What we have to learn flies in the face of conventional wisdom about diversity. The assertion that while each of us is unique, all Americans are African-Americans causes unease. Some American "blacks," who know that their ancestors were forced to come here from Africa, resist granting the appellation African-American to those who didn't share the history of slavery and discrimination that they and their ancestors endured. Then there are "white people" who wouldn't have it any other way, secure in the exalted status that attaches to being simply "white," un-hyphenated Americans.
But there are reasons to be hopeful. The museum of my childhood memory has removed the four colored statues. Online encyclopedias now note that "race" is a term "historically misunderstood and misused to designate human groups." In Encarta's long entry on "race," it is always correctly embedded in quotation marks. Online exhibits, like the one mounted in 2007 by the American Anthropological Association www.understandingrace.org challenge outmoded "racial" views. Since 1994, a traveling exhibition "All of Us are Related, Each of Us is Unique" www.allrelatedsyr.edu has been displayed at sites ranging from Oxford, Mississippi, to West Tisbury.

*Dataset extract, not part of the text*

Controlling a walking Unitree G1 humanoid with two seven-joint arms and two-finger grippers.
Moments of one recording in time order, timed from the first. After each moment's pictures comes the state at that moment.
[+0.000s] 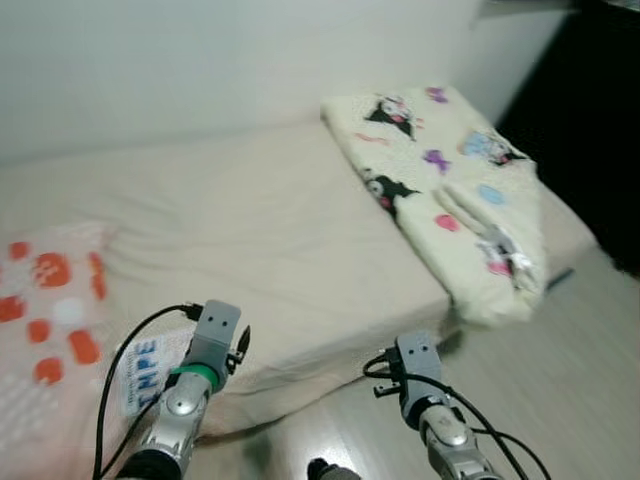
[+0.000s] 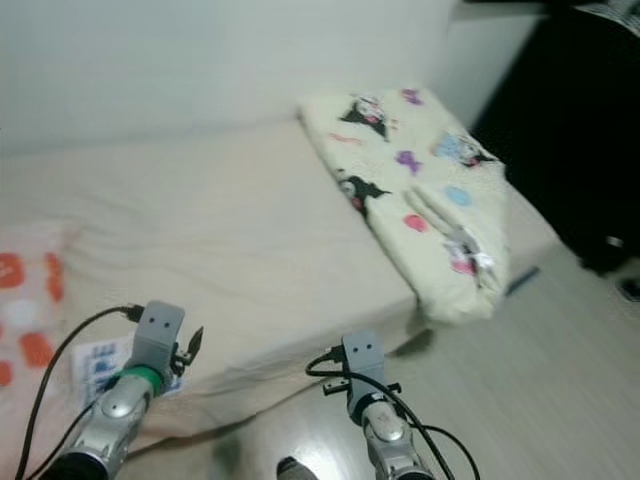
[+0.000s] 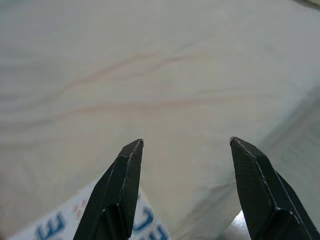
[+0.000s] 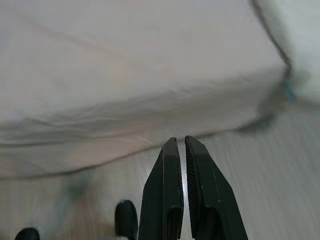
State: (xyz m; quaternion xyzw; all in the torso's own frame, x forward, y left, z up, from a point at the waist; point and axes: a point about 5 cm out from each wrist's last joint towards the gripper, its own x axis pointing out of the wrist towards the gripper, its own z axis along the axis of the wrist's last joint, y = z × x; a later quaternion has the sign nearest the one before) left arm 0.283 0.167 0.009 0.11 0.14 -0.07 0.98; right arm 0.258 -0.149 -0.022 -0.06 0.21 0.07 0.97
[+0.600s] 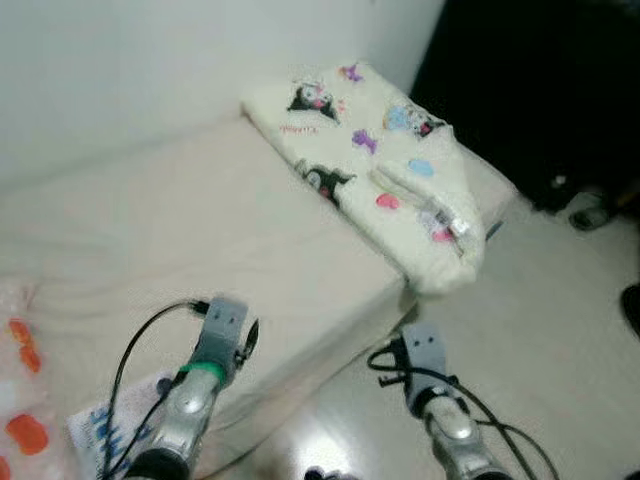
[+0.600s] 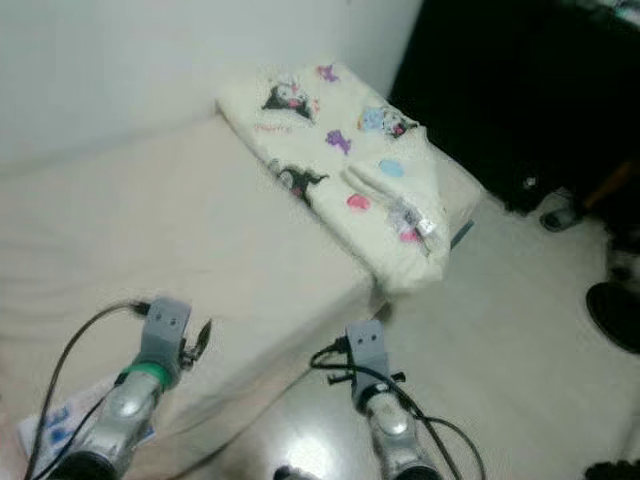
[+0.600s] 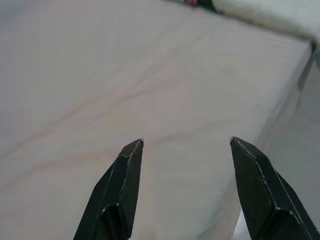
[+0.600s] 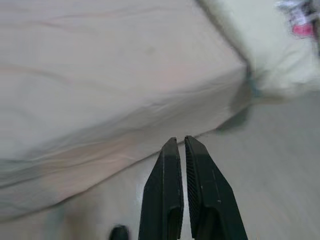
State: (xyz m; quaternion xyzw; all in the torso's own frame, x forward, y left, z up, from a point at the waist) left arm 0.279 0.169 0.007 0.11 0.13 -0.07 0.98; right arm 0.269 -0.138 -0.011 -0.05 0.18 0.08 0.98
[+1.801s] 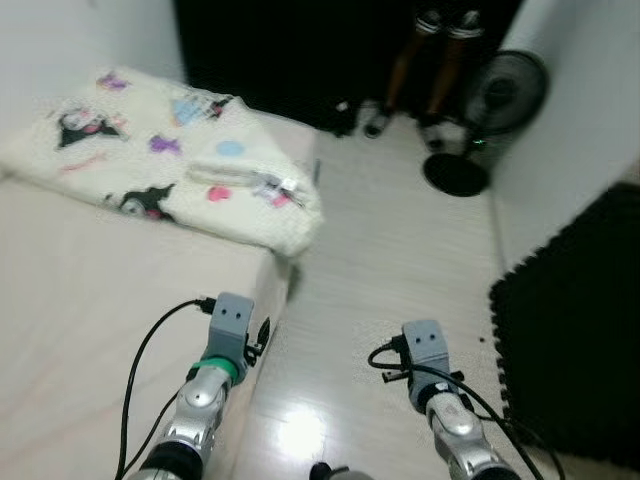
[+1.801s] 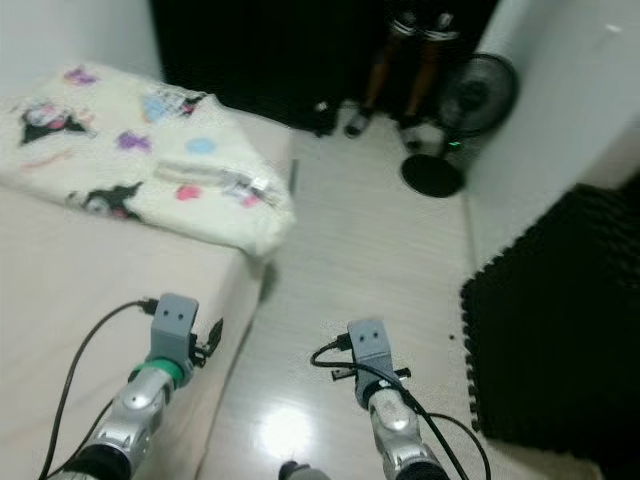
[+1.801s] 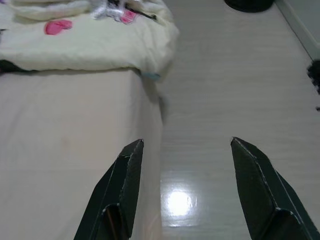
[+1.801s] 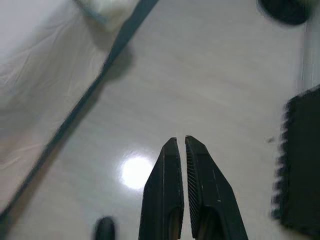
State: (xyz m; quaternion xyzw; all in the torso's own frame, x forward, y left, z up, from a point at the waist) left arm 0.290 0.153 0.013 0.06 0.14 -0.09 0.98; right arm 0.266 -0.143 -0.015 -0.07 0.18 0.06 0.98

And, in one of the most surprisingly hopeful political phenomena imaginable, a man identified as an African-American, for all the baggage that identification may carry, may be elected President of the United States.

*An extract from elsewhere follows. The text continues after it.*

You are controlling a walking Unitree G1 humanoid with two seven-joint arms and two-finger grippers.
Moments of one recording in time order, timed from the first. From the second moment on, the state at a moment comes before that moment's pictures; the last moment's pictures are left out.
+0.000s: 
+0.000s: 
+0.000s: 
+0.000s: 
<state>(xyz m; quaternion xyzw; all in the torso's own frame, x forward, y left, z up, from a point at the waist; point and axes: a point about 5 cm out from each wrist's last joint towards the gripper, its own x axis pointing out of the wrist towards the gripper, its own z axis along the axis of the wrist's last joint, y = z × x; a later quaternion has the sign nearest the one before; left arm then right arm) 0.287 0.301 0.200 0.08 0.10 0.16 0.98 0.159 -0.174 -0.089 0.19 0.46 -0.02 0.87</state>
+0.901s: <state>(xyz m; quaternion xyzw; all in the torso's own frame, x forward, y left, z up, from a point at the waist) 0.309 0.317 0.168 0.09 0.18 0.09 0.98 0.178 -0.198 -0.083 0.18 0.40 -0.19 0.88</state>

So, can we surmount our obsession with "race" in America? The answer very well might be, Yes, we can.
Marshall Segall, professor emeritus of political psychology at Syracuse University, retired from teaching in 1998. He lives in West Tisbury, where he currently chairs the Up-Island Regional School committee. A cross-cultural psychologist, who did his first research in Africa in 1959, his exhibit, All of Us are Related, Each of Us is Unique, is distributed by Syracuse University.